Health Minister, Andrew Little says he was advised overnight that the New Zealand Nurses Organisation will not to put the current pay-equity settlement to its members for a vote.
He said the Nurses Organisation and the Public Service Association have been working with district health boards on this process since 2018.
“In December they reached a settlement. It is the most significant pay-equity settlement in history, and if accepted by the 40,000 nurses and other healthcare workers covered by the agreement will lift their pay by a considerable margin,” the Minister said.
The unions and the health boards agreed that it would be put to nurses to vote on next week, he said.
“Last night, I was notified that the Nurses Organisation would not now do this.”

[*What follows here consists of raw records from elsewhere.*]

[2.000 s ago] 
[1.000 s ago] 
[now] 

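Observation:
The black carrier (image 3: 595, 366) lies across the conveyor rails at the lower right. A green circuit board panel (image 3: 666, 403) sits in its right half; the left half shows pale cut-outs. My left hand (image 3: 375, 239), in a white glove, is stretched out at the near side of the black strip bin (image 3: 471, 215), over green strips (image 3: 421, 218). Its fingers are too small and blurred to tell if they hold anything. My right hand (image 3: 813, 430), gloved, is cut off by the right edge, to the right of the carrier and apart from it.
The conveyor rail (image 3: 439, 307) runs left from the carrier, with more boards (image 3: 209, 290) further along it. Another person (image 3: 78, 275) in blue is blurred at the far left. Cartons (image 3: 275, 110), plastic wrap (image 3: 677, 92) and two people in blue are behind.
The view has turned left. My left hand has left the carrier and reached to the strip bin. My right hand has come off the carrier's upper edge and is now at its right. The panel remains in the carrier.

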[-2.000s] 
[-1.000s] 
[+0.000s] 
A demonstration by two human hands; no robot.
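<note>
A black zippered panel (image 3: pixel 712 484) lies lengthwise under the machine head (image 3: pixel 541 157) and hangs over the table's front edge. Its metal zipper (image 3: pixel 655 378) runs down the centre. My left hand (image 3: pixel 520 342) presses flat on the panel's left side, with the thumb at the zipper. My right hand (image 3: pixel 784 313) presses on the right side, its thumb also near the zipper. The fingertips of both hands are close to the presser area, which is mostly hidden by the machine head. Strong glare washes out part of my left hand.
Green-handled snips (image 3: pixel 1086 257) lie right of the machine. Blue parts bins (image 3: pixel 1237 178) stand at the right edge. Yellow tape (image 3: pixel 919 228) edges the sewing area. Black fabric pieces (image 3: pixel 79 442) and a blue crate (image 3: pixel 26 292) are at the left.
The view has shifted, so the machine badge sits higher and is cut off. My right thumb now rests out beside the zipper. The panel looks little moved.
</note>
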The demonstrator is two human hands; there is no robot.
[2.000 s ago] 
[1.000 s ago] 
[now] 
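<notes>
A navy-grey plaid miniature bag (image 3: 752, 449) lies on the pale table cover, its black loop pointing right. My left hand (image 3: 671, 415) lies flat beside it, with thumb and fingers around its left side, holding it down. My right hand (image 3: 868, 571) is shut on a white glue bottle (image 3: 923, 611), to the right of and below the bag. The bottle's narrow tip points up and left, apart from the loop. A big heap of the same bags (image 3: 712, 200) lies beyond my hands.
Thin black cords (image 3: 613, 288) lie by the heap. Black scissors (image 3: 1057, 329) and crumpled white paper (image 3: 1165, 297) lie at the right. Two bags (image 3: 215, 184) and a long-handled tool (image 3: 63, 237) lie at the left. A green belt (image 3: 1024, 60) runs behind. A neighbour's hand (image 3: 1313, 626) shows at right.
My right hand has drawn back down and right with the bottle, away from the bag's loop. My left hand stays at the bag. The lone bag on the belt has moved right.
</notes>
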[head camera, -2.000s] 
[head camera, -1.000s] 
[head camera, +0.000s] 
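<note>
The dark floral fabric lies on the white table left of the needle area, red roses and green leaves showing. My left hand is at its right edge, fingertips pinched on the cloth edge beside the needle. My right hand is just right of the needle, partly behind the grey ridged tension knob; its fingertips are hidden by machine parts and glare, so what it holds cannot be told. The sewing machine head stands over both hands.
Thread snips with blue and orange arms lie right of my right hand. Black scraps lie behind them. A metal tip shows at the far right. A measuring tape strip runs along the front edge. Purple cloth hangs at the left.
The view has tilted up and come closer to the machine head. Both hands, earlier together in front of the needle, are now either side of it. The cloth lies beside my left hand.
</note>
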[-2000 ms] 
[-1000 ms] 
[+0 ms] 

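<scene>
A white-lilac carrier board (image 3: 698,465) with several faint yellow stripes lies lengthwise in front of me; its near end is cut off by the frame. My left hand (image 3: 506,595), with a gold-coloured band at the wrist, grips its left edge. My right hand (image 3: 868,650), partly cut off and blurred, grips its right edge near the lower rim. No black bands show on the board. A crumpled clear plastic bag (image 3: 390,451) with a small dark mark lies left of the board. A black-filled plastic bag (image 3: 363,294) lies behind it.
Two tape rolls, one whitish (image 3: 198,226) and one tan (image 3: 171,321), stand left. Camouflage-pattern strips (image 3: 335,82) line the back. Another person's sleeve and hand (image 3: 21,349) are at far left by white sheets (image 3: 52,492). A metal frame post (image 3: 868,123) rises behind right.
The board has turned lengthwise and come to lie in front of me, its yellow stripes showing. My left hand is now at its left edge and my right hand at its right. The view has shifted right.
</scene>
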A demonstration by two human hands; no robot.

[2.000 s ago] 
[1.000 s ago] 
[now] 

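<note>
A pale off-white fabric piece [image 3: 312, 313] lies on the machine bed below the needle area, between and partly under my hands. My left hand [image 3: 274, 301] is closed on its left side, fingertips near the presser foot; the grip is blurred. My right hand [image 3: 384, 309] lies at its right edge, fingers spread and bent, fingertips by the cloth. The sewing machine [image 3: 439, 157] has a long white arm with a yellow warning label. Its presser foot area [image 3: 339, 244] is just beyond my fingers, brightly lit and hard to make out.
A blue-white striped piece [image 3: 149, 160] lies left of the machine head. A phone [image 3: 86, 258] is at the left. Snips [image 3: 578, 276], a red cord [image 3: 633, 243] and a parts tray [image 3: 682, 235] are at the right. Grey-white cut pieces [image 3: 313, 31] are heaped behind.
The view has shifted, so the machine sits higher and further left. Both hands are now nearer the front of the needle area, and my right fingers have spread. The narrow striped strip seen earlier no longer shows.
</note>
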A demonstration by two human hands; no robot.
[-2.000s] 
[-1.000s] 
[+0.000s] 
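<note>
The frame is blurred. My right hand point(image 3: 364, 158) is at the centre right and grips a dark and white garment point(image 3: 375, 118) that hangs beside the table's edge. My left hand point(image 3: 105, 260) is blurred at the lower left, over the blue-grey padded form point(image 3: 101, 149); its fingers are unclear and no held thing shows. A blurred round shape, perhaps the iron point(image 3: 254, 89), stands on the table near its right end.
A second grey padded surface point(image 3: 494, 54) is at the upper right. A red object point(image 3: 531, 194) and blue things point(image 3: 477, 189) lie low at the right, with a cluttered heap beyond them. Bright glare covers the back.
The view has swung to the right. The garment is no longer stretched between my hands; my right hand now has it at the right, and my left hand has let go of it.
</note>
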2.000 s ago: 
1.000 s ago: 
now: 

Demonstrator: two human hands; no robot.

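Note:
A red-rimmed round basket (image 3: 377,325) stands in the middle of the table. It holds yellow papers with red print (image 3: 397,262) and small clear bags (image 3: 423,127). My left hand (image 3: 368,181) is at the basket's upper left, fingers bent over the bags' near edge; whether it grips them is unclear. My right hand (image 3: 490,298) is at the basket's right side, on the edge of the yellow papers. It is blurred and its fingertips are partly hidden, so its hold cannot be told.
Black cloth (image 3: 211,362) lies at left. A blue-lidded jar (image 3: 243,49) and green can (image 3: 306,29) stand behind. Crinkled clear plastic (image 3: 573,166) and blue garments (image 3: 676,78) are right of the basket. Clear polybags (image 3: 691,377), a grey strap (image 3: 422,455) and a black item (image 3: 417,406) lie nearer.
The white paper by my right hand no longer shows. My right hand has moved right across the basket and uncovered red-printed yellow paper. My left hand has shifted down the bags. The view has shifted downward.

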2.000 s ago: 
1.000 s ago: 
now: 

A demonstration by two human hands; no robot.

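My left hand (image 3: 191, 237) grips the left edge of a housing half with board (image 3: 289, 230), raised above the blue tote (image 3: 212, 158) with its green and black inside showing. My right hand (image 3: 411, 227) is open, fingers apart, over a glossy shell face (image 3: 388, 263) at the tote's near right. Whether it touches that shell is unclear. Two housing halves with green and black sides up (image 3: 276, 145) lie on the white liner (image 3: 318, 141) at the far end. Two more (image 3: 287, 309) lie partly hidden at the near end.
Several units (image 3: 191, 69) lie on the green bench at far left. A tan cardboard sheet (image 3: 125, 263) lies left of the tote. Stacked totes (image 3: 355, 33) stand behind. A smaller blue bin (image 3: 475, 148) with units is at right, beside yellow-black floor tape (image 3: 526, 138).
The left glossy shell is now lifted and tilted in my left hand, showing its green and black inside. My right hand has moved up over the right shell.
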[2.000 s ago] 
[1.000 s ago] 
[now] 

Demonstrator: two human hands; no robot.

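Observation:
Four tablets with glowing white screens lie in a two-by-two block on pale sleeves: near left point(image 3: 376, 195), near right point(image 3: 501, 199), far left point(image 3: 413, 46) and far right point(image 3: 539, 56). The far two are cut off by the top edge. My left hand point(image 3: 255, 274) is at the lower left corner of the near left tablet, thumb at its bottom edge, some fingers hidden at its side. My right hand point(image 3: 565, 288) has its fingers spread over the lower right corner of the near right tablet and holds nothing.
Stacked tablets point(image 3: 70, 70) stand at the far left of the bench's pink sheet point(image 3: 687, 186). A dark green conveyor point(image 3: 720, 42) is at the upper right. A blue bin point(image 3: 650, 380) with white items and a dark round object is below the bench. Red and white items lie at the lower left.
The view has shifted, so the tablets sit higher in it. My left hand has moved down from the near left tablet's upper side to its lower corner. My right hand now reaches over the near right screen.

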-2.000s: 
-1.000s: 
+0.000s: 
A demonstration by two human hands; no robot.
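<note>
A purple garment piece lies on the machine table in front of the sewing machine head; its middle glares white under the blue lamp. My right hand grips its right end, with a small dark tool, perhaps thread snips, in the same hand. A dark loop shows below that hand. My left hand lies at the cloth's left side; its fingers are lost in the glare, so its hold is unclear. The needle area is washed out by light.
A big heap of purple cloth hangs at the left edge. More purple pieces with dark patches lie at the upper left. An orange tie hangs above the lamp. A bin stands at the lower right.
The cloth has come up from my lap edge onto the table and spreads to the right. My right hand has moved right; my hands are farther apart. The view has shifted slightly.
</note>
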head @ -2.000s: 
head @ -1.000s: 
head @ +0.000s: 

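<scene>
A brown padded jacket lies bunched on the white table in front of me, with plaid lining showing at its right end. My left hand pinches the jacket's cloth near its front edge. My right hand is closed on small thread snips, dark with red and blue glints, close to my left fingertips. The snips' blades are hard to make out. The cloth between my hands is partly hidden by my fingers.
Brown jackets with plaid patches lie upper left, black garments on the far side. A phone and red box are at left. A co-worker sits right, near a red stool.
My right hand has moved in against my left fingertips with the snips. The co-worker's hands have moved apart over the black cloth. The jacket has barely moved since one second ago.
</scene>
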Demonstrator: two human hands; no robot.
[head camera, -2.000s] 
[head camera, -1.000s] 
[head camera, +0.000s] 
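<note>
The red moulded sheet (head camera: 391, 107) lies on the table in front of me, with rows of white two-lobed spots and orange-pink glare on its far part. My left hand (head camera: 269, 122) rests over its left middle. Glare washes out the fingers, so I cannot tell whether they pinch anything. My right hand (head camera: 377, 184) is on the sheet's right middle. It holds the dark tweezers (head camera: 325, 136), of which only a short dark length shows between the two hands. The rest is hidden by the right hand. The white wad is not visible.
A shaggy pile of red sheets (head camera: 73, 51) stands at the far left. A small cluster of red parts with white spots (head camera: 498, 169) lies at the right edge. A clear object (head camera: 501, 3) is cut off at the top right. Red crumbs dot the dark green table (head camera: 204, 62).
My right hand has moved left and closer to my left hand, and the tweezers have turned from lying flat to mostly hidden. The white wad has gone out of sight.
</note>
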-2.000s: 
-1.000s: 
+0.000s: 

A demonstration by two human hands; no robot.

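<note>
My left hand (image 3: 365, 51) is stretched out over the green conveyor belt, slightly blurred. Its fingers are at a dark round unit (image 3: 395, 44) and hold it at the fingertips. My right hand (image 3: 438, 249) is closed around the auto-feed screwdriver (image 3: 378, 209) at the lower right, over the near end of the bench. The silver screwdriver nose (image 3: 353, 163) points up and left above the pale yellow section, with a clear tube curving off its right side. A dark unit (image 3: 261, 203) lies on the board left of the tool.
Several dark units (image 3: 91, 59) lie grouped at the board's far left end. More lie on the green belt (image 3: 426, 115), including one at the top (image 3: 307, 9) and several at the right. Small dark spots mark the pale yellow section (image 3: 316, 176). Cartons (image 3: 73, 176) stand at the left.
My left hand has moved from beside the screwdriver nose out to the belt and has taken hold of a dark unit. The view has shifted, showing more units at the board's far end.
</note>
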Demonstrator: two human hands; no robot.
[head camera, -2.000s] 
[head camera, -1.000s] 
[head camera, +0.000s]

“Obviously I am concerned about this. There is a binding agreement in place between the parties and it should be honoured.
“Nurses, like many other female-dominated parts of the work force, have been underpaid for decades.
“This Government is committed to addressing this injustice and is the first prepared to put a significant amount of money into doing so.”
The Minister said the process had been “long and difficult”.
“And in August I intervened to tell the Ministry of Health and district health boards to progress the claim with urgency.”
“Collectively, this pay equity settlement will add more than $520 million to the health payroll. Cabinet has released the money and we are ready to pay nurses properly for the work they do.
“But government funding has limits. There are many other demands on the health budget and on the whole of the Government’s budget. We must manage many demands while keeping a lid on debt.
“We can’t undo decades of under-payment, but what we can do is make sure nurses are paid fairly from now on.
“As the Minister of Health, I am not involved in the process of negotiating this agreement. But I am responsible for the state of health system, and for the critical job it does for New Zealanders.
“I therefore urge all parties to this settlement to act in good faith, to honour the commitments they have made and to resolve this situation as quickly as possible,” said Mr Little.